Entries taken from a collection:
-- -- --

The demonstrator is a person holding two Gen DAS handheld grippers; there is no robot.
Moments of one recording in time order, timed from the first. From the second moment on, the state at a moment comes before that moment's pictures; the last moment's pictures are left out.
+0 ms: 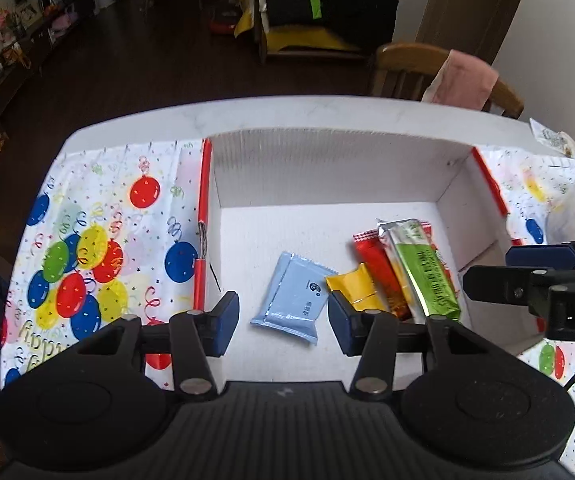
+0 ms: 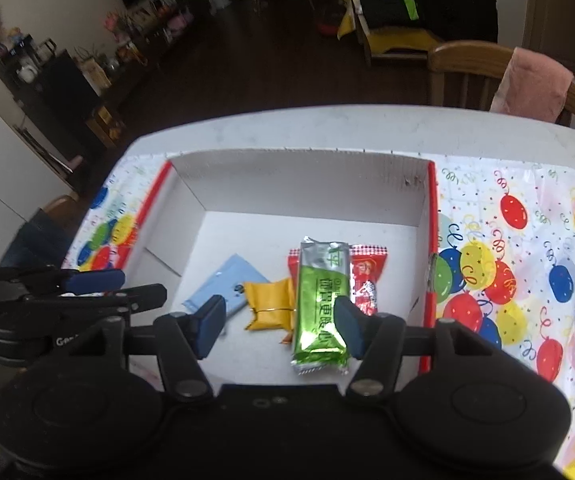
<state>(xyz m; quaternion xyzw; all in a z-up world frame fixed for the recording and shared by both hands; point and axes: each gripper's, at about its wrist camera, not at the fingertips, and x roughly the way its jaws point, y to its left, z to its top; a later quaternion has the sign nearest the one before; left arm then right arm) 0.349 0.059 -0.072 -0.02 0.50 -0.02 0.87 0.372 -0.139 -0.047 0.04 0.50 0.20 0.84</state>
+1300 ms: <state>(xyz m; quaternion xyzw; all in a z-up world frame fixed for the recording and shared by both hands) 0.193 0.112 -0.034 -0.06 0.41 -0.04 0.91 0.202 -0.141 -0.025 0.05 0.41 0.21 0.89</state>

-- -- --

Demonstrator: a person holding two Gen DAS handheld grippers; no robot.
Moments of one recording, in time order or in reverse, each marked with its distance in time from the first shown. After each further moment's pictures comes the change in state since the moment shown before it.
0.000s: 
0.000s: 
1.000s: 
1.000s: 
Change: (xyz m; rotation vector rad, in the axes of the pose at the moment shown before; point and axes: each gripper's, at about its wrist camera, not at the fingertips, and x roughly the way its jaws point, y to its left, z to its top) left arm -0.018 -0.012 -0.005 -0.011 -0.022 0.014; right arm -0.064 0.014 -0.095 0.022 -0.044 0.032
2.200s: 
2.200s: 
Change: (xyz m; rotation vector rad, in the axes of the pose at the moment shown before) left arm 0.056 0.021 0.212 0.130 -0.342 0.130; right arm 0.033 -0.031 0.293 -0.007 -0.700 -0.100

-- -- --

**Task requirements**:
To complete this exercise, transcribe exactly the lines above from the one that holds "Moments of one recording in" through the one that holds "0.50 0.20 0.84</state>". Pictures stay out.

**Solution to this task**:
Moments of one recording in time order, timed from the first. From the second moment on, the state at a moment comes before that moment's pictures; the last moment's pictures are left out.
+0 ms: 
+0 ms: 
<state>(xyz m; quaternion xyzw; all in a z-up world frame fixed for the recording and shared by both hands; point and axes: each gripper's, at about its wrist camera, not at the fingertips, and x roughly the way its jaws point, y to its left, z to its top; a later quaternion has the sign nearest the one before; left arm then right arm) 0.349 0.059 -0.072 -0.02 0.50 -0.02 0.87 0.372 -0.139 -0.047 0.04 0.50 0.20 0.84</state>

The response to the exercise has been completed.